** Task description **
Print all entries below exactly, without images.

** Given records **

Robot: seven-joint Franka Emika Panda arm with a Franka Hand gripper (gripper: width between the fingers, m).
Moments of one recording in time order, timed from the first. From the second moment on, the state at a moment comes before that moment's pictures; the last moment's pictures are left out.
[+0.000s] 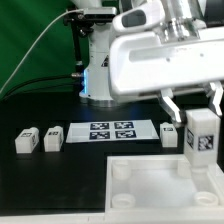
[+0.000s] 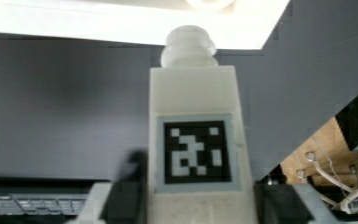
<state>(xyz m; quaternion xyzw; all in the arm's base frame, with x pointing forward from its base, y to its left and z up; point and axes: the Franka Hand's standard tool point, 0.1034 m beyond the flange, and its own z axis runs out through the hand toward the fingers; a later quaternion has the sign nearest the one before) 0.624 0.104 0.128 -0.94 -0.06 -0.32 0.05</state>
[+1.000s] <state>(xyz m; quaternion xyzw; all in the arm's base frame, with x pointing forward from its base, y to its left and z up) 0.611 0.111 0.093 -0.95 -0.06 -0.30 0.06</state>
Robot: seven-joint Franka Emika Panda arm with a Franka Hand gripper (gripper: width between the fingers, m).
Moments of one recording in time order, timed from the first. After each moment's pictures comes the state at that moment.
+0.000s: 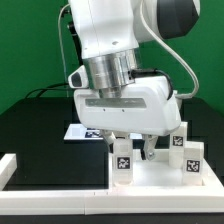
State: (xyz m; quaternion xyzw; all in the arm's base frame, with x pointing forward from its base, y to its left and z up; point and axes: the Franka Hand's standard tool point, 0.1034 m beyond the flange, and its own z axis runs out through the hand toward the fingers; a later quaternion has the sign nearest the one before) arm 0.618 0.016 0.072 -0.93 0.36 -0.01 0.10
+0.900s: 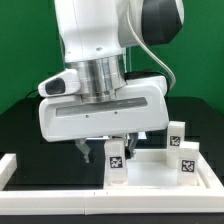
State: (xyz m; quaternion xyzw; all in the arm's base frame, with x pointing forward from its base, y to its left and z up) arm 0.615 -0.016 0.064 -0.99 0.09 -0.02 0.07
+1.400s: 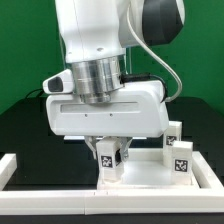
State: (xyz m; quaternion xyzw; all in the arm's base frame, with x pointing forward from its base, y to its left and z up) arm 0.616 -0.012 0.063 -0.95 0.30 -0.01 0.07
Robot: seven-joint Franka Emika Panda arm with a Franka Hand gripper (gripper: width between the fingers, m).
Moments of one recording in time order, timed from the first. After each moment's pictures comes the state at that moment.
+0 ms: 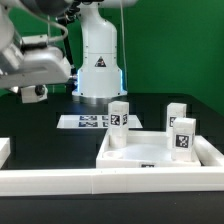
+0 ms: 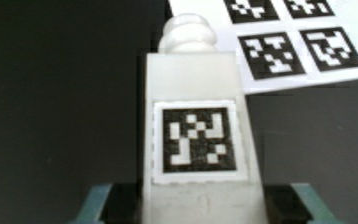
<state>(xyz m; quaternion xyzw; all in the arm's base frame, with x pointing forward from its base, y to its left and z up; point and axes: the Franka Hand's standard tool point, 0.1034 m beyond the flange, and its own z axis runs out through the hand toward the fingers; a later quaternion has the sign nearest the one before) 0.430 -0.173 0.098 -0.92 0.08 0.36 0.11</state>
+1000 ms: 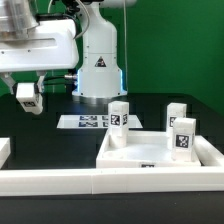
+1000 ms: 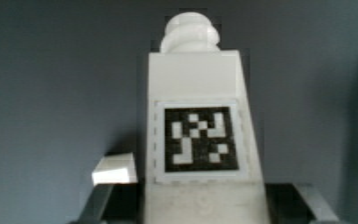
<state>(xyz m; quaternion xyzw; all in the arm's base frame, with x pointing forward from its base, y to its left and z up) 0.483 -0.171 0.109 -1.00 0.06 0.07 0.04</state>
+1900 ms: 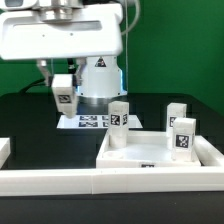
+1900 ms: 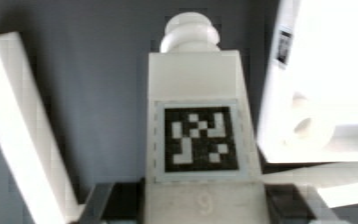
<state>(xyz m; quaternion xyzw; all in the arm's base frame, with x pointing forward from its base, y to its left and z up) 0.543 -0.089 0.132 -0.99 0.09 -0.05 0.03</state>
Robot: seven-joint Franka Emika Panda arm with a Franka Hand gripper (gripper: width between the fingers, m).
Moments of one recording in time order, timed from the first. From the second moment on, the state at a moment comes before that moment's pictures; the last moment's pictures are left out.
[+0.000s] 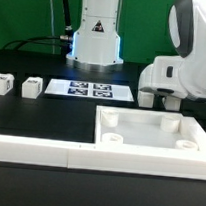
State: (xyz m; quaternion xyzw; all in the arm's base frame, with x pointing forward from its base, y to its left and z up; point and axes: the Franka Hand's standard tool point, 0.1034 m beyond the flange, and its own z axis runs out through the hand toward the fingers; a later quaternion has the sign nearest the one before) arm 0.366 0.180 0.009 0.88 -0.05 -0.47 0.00
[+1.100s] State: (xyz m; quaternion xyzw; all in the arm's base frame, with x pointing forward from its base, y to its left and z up) arm 0.369 0.177 0.012 0.88 -0.05 -0.47 0.00
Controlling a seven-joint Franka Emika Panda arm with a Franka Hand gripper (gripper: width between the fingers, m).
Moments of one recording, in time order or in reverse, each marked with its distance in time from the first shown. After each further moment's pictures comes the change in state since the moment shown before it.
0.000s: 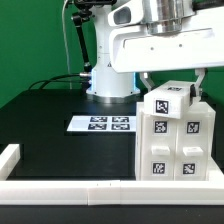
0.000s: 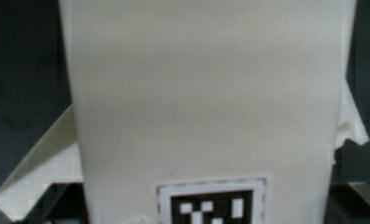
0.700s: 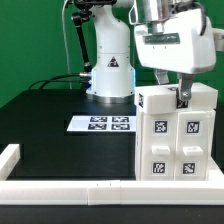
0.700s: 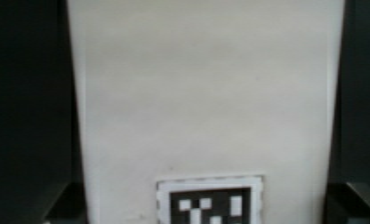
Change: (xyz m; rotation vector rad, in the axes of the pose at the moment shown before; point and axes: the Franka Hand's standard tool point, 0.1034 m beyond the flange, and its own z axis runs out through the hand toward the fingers) arm -0.001 0.001 0.000 0.033 0.020 0.746
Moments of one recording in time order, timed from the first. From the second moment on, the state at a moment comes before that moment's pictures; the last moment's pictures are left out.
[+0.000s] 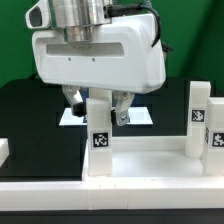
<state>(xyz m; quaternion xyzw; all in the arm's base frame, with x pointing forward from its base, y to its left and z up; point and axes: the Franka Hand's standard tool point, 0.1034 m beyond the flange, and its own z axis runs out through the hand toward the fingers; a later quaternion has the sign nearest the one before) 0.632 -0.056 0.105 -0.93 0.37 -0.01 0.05</state>
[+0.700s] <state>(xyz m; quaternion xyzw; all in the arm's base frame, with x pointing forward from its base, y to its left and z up) 0.634 -0.052 0.107 -1.00 0.05 -0.02 0.02</state>
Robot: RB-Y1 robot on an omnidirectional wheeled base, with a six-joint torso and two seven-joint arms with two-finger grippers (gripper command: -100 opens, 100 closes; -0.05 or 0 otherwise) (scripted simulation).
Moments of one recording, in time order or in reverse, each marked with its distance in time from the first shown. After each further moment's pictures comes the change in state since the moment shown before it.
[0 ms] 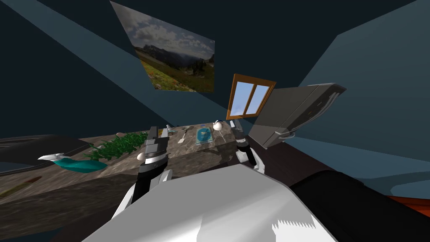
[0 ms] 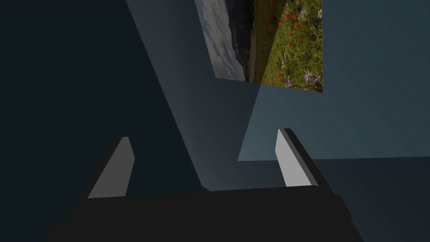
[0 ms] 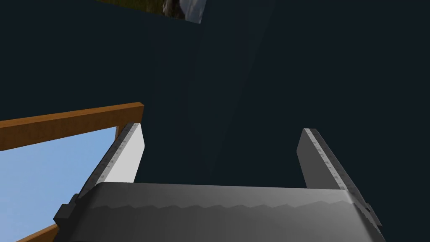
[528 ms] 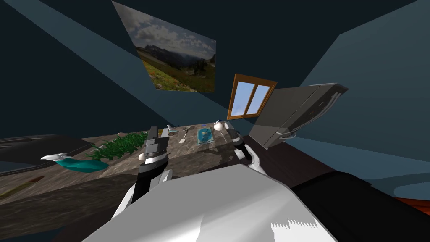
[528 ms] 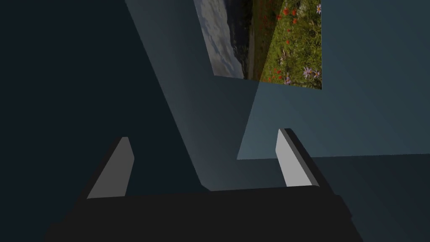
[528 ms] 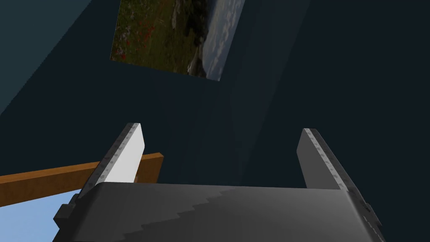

** Completed exercise **
Robot: seven-joint Franka Emika Panda arm with a Franka Hand gripper (gripper: width between the fingers, m).
Moments of one recording in time order, timed from the first. From the second moment on, the state at a moment comes before that moment's pictures; the last moment's pictures are left out.
[+0.000s] 
[+0.000s] 
<state>(xyz m; quaternion xyzw; all in the arm's base frame, with x pointing forward from its base, y to its left and z up; point and axes: the Franka Hand's standard tool point, 0.1034 m beyond the flange, and its own z axis runs out through the hand toward the fingers; a later quaternion has the sign nearest the one before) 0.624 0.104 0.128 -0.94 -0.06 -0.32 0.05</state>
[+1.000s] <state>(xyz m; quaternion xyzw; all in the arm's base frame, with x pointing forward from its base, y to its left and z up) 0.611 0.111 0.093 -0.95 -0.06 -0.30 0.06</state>
Robot: seven-joint Franka Emika Panda arm with a Franka Hand gripper (gripper: width between the fingers, m).
Moments of one recording in time order, timed from the first. After each moment's pictures comes the state at that moment.
+0.000s: 
State: (xyz m; quaternion xyzw; all in the arm's base frame, with x pointing forward from its base, y to its left and z up; point and axes: the Franka Hand's standard tool point, 0.1034 m beyond the flange, and its own z axis runs out through the hand toward the fingers; a later quaternion has the sign nearest the one before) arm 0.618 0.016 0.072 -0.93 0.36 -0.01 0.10
+0.900s: 
State: (xyz m; quaternion xyzw; all in the arm's base frame, with x pointing forward from its base, y to its left and z up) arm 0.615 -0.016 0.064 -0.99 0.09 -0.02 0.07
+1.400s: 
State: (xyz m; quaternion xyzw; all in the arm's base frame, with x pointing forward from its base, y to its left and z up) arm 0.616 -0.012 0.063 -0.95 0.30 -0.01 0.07
Robot: seven-joint Franka Emika Panda arm with a Franka Hand gripper (gripper: width between the fingers, m).
Moments of one recording in time order, timed from the first. After each moment's pictures comes the state at that moment.
+0 ms: 
+0 ms: 
<state>(xyz m; quaternion xyzw; all in the arm's base frame, with x pointing forward from its base, y to its left and z up; point and axes: the Franka Hand's standard tool point, 0.1034 m beyond the flange, and its own z axis runs out through the hand toward the fingers; a later quaternion has the sign nearest the one before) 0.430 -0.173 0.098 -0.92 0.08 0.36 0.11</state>
+1000 ms: 
+1000 ms: 
<state>(xyz m; quaternion xyzw; all in the arm's base frame, with x pointing forward from its base, y to its left and z up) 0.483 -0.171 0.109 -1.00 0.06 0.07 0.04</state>
+1900 ms: 
+1900 ms: 
<state>(xyz m; quaternion xyzw; all in the arm's base frame, with x pointing forward from its base, y to its left and z up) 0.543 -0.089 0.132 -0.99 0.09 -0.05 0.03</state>
Robot: seven-joint Franka Emika Panda arm with a Franka Hand gripper (gripper: width between the fingers, m).
Moments of one recording in time order, timed from the first. From the second moment on, the state at a moment comes before that moment's pictures; the last moment's pictures are left out.
[+0.000s] 
State: (xyz m; quaternion xyzw; all in the arm's base frame, with x pointing forward from its base, y to its left and z up; point and axes: the Franka Hand's standard tool point, 0.1034 m beyond the flange, and its own z axis runs out through the hand toward the fingers; a later quaternion has the sign nearest the one before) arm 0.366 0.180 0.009 0.88 -0.05 -0.47 0.00
[+1.100s] State: (xyz m; quaternion xyzw; all in the arm's base frame, with x pointing forward from its base, y to its left and z up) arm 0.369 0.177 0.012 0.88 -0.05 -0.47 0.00
Controlling a seven-joint Franka Emika Panda arm with a Franka Hand gripper (gripper: width between the fingers, m).
Moments of one recording, in time order or in reverse, each marked with its distance in time from the first shown. After each further moment's pictures comes the change in state since the moment shown before it.
0.000s: 
0.000s: 
0.700s: 
0.700s: 
Change: (xyz m; rotation vector rad, in the axes of the pose at the moment shown before; point and axes: the Franka Hand's standard tool point, 0.1034 m beyond the flange, and its own z axis runs out through the hand toward the fingers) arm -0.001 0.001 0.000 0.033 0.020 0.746
Moments of one recording in time order, timed from the first. From the second moment on, the state at a moment comes before that moment's pictures; the last moment's pictures are left out.
[+0.000s] 
<state>(xyz m; quaternion xyzw; all in the arm's base frame, with x pointing forward from its base, y to its left and z up; point and axes: the Franka Hand's standard tool point, 0.1034 m beyond the flange, and its own z axis runs out through the hand toward the fingers; a later quaternion has the sign nearest the one before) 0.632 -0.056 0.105 -0.93 0.37 -0.01 0.05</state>
[+0.700s] <state>(xyz m; quaternion xyzw; all in the arm's base frame, with x pointing forward from its base, y to its left and z up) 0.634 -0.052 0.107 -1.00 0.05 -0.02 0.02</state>
Robot: RB-Y1 robot on an omnidirectional wheeled base, with a six-joint torso and two seven-joint arms with two-finger grippers (gripper command: -100 opens, 100 closes; -0.05 or 0 otherwise) (scripted simulation).
Moments of one recording, in time order or in reverse, each marked with its distance in time from the first shown. After each further moment's pictures comes the change in state since the moment shown before it.
[0 ms] 
[0 ms] 
[0 ms] 
[528 ms] 
[528 ms] 
[528 ms] 

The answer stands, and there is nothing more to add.